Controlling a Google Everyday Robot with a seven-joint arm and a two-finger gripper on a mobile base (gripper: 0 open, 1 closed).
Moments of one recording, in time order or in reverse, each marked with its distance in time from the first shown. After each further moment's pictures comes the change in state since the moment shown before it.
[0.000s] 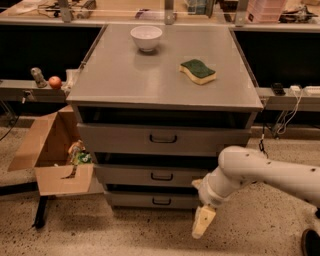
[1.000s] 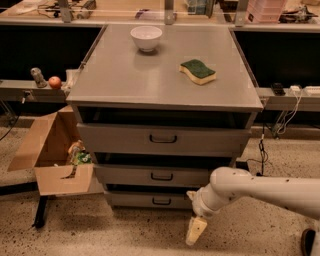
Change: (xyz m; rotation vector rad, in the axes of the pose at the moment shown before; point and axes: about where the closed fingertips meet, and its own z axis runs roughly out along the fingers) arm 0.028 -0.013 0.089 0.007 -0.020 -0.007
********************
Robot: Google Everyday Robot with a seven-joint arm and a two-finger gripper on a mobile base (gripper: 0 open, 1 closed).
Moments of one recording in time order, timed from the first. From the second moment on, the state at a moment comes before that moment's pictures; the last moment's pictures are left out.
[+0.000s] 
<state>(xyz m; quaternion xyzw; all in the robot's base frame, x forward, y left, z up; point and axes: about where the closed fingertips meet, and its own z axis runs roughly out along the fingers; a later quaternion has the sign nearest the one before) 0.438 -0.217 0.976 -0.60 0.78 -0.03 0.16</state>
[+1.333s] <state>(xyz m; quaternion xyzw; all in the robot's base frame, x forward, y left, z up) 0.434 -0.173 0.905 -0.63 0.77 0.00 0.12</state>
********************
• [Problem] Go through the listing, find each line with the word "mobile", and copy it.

• [Solution]
Controlling a Google Everyday Robot with a seven-joint arm and a two-finger gripper on a mobile base (gripper: 0 open, 1 closed).
Robot: Google Everyday Robot with a seven-joint arm and a two-finger gripper on a mobile base (gripper: 0 open, 1 closed).

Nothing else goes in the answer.